President Hugo Chavez has ordered his government to buy a Hilton-run hotel on Venezuela’s Margarita Island.
Chavez issued a decree last week ordering the “forced acquisition” of the Margarita Hilton&Suites and its marina. The president’s order was reported by Venezuelan media Tuesday, after being published in the Official Gazette on Friday.
The decree clears the way for Chavez’s government to expropriate the hotel. It’s unclear how much Venezuela will pay or how soon.
Chavez last month hosted a summit at the hotel with leaders including Libya’s Moammar Gadhafi, and suggested the hotel could become the headquarters of a new bloc of African and South American nations.
The Venezuela-based company Inversiones Pueblamar CA, listed as one of the hotel’s owners, did not immediately respond to a request for comment.

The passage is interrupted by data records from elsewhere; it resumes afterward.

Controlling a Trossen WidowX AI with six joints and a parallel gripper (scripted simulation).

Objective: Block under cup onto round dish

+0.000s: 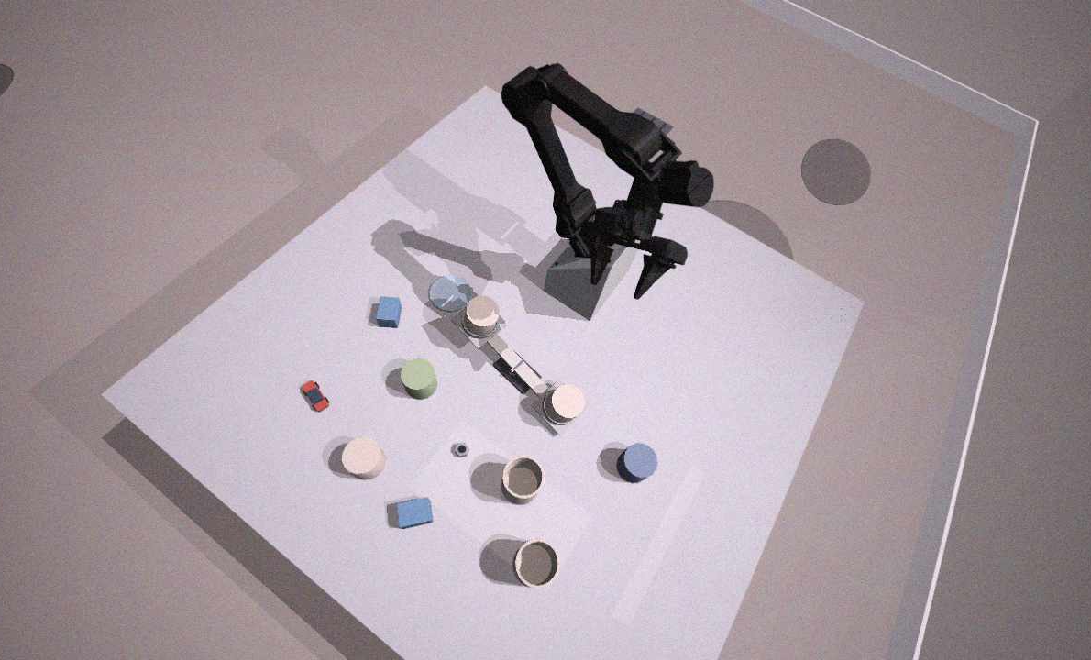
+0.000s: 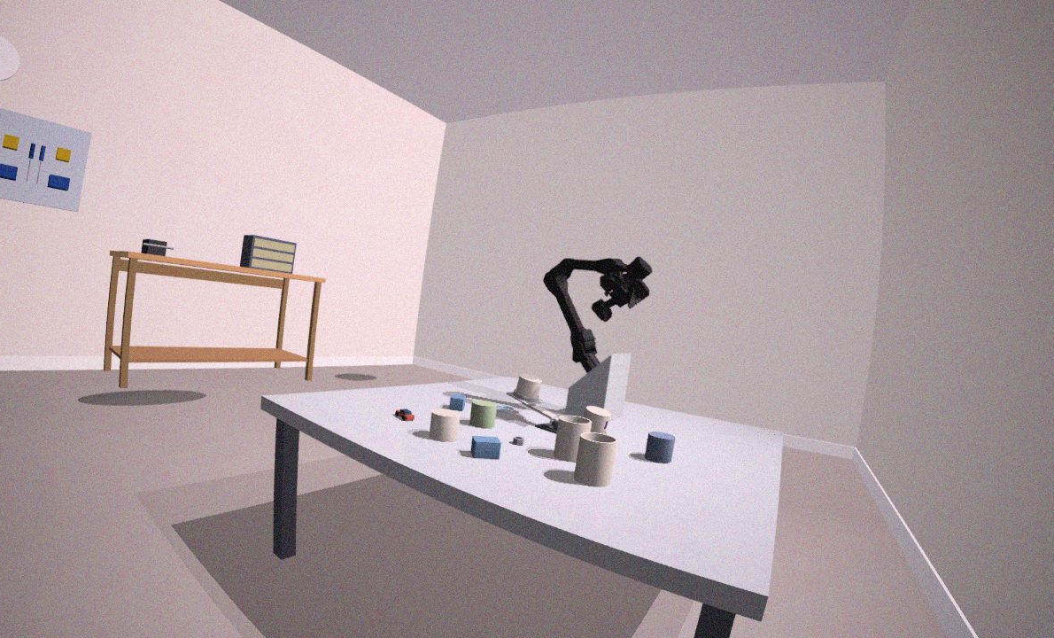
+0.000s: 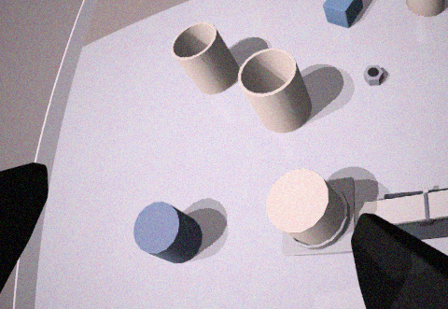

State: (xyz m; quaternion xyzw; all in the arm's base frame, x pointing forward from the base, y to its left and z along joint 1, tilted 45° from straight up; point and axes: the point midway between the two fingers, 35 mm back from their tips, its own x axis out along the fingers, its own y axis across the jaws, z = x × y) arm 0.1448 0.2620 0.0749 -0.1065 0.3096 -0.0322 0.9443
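Now: the grey block 10 cm ahead of my gripper tip, 3 cm to the left of it and 32 cm below it. Round my gripper tip: blue cylinder: 10 cm ahead, 21 cm to the left, 33 cm below; dark piece: 31 cm ahead, 7 cm to the right, 36 cm below; balance: 9 cm ahead, 11 cm to the right, 32 cm below.
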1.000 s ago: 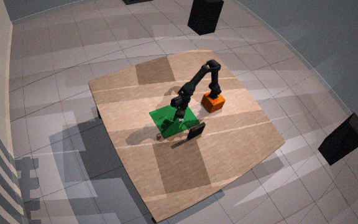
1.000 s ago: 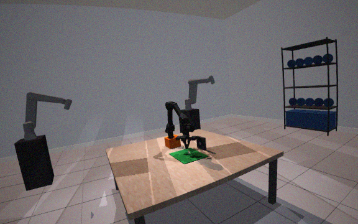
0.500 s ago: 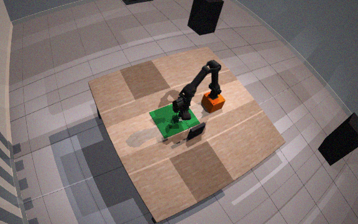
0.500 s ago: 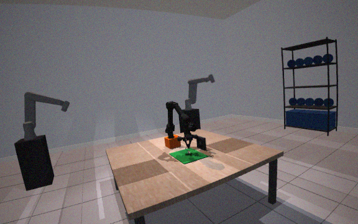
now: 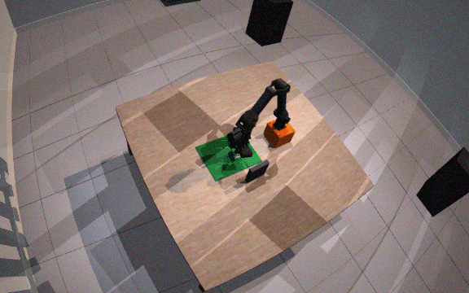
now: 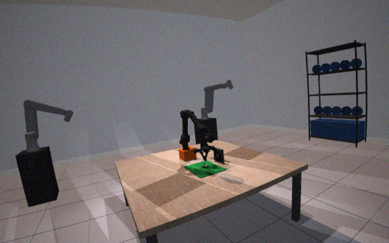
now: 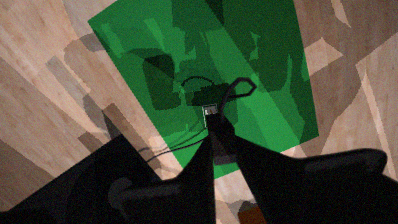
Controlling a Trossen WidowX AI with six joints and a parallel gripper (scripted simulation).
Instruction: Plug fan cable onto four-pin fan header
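Right now the green board is 3 cm ahead of my gripper tip, 4 cm to the right of it and 8 cm below it. Also, from my gripper tip: black fan 1 cm behind, 15 cm to the left; then dark plug 1 cm ahead, 1 cm above.
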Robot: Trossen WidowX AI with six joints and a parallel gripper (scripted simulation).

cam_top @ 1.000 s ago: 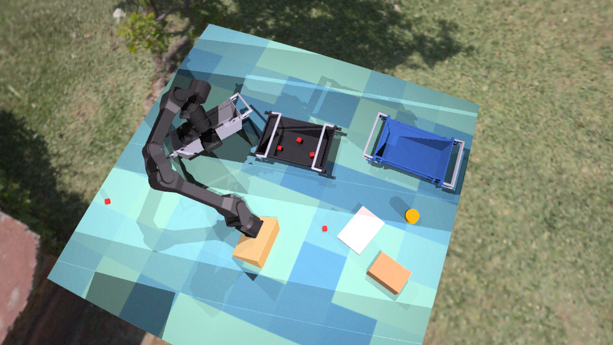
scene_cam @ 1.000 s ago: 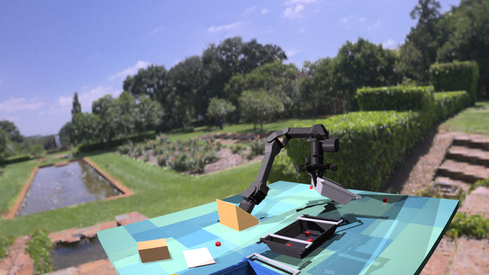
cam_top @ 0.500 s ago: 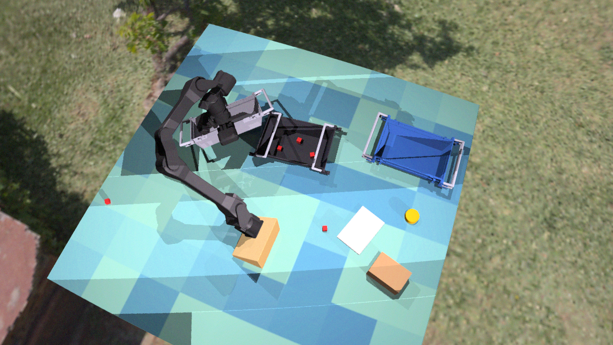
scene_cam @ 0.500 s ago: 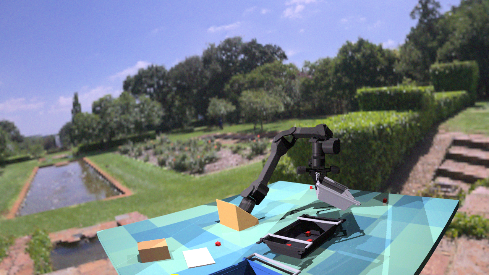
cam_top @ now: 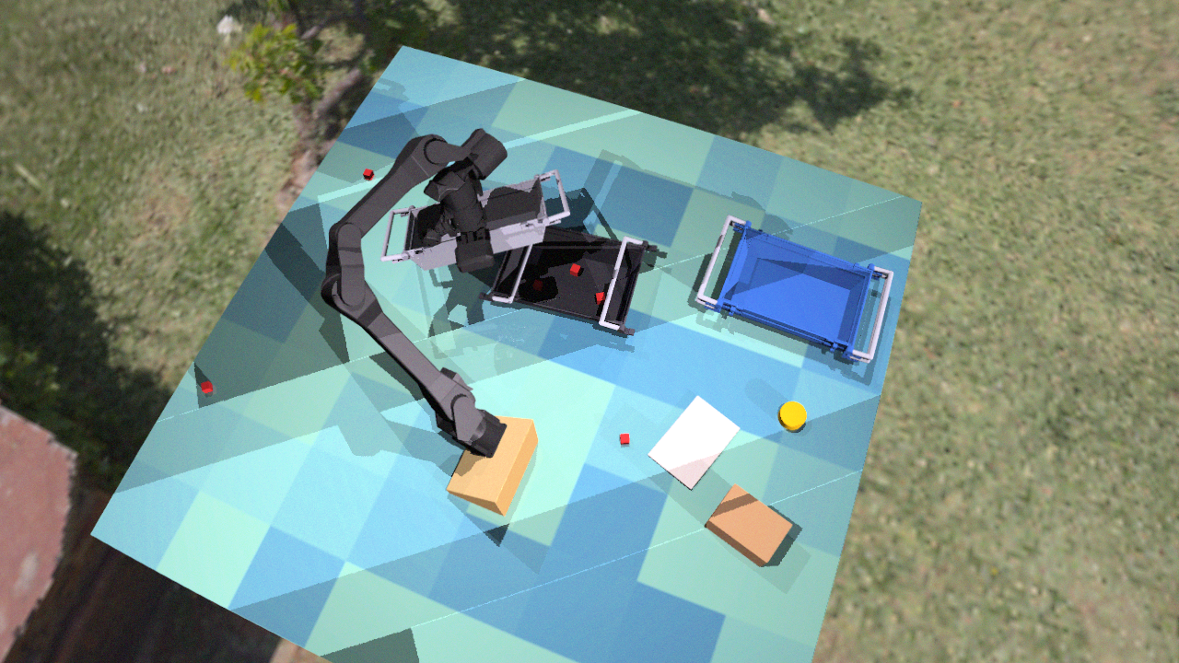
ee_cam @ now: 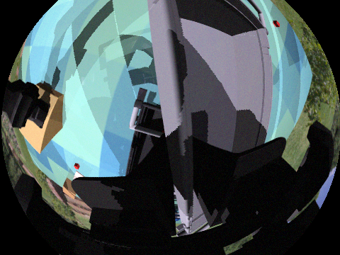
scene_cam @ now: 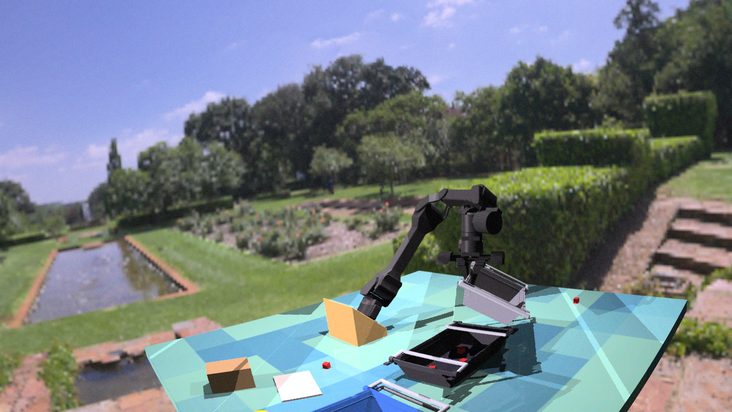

Another company listed as an owner, Desarrollos MBK CA, could not be reached for comment.
Officials at the McLean, Virginia, headquarters of Hilton Worldwide, which manages the hotel, did not immediately return a call and email seeking comment.
Margarita Island is one of Venezuela’s main tourist destinations, and the hotel has more than 300 rooms and suites, some 150 timeshares, plus restaurants, a casino, souvenir shops and a marina.
The decree said the resort, once expropriated, will fall under the government’s Tourism Ministry.
Chavez has carried out a series of nationalizations in recent years, buying up companies in sectors including telecommunications, electricity and construction. The government has also increased its ownership of hotels, although most in the country are still privately owned.